Mısır Çarşısı, İstanbul’un tarihi yarımadasında yer alır ve ziyaretçilerini baharatların ve geleneksel ürünlerin büyülü dünyasına davet eder.
Mısır Çarşısı’nın bulunduğu yerde, geçmişi Doğu Roma dönemine kadar uzanan bir çarşı olduğu bilinmektedir. O zamanlarda çarşının adı Makro Envalos olarak geçerken, günümüzde Mısır Çarşısı olarak anılmaktadır. Çarşı, “L” şeklinde bir yapıya sahiptir ve İstanbul’un ünlü Yeni Cami’sinin batısında konumlanmıştır. 1664 yılında caminin tamamlanmasının ardından, Hassa Başmimar’ı Mustafa Ağa tarafından çarşının bu bölümü de tamamlanmıştır.
Çarşının Mısır Çarşısı olarak adlandırılmasının sebebi, yapımında Kahire’den alınan vergilerin kullanılmasıdır. Bu isim 18. yüzyıldan sonra yaygınlaşmış olup, çarşı daha önce Valide Çarşısı ve Yeni Çarşı isimleriyle de anılmıştır. Çarşının toplam altı kapısı bulunmaktadır. Haseki Kapısı’ndaki bölüm ise iki katlı bir plana sahiptir ve üst katlar zamanında mahkeme olarak kullanılmıştır. Bu mahkeme bölümlerinde, esnafla halk arasındaki ve çarşı esnafının kendi arasındaki sorunlar çözülmeye çalışılırdı.

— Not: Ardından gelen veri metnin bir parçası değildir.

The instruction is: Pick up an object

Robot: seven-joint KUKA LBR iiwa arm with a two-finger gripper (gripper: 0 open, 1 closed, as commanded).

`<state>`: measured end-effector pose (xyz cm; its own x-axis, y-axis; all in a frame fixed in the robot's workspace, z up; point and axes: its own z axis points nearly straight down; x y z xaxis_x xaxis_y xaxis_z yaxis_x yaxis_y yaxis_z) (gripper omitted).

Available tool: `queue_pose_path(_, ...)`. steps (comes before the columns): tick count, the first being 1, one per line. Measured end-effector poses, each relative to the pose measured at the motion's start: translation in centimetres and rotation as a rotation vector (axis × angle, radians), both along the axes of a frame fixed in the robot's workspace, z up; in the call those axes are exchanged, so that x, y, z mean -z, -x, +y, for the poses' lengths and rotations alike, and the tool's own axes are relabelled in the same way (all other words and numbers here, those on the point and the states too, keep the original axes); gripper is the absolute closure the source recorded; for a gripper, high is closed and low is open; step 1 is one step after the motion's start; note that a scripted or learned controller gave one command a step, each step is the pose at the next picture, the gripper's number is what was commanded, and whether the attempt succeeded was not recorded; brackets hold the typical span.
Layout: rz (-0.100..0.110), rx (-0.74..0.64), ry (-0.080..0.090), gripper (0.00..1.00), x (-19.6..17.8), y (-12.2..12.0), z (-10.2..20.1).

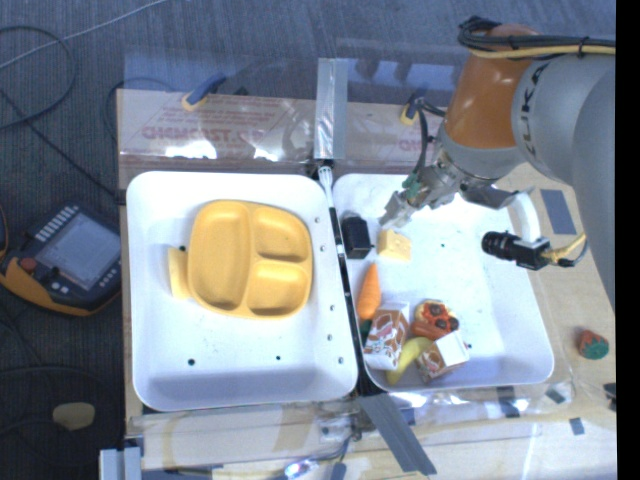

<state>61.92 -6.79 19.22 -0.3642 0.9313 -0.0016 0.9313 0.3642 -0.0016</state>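
Two white bins are seen side by side on the table (140, 108). The gripper (397, 211) hangs just above a pale cheese wedge (395, 245) in the right bin (515, 318); its opening cannot be made out. One carrot (369, 290) is counted.

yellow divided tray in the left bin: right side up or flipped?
Flipped, it seems. The yellow tray in the left bin shows three compartments bulging up as rounded humps, not hollows, so its underside faces the camera.

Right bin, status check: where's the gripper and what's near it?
Gripper low over right bin, far-left corner. Pale yellow block just below it, not held. Black item and carrot close beside.
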Motion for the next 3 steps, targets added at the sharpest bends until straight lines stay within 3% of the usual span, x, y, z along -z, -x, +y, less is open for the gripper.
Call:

Çarşıda uzun ve kısa kolların birleştiği alan “dua meydanı” olarak adlandırılmaktadır. Burada, çarşının göz kamaştırıcı alanlarından biri olan ezan köşkü bulunur. Parmaklı bir balkon şeklinde tasarlanan bu bölümde, bir görevli esnafa seslenerek dua eder ve hayırlı işler diler.
Bugün çarşı içinde kuyumcular, aktarlar, baharatçılar ve hediyelik eşya dükkânları gibi birçok farklı dükkân faaliyet göstermektedir.
Mısır Çarşısı ayrıca el işi ürünler ve hediyelik eşyalar konusunda da oldukça zengindir. Çeşitli el yapımı takılar, seramikler, tekstil ürünleri ve Osmanlı motiflerini taşıyan hatıralık eşyalar, ziyaretçilere benzersiz bir alışveriş deneyimi sunar. İstanbul’a özgü hatıralar arayanlar için Mısır Çarşısı, hazine dolu bir mağara gibi görülebilir.
Ancak, Mısır Çarşısı sadece bir alışveriş merkezi değildir, aynı zamanda tarihi ve kültürel bir değere sahiptir. Çarşı, 1691 ve 1940 yıllarında iki büyük yangınla karşı karşıya kalmıştır. Bu yangınlar sonucunda çarşı önemli ölçüde hasar görmüş, ancak 1940 yılında İstanbul Belediyesi tarafından gerçekleştirilen bir restorasyonla tekrar eski ihtişamına kavuşmuştur. Restorasyon sürecinde, çarşının tarihi dokusuna ve mimarisine özen gösterilerek, günümüzde hala ayakta duran o büyüleyici atmosfer korunmuştur.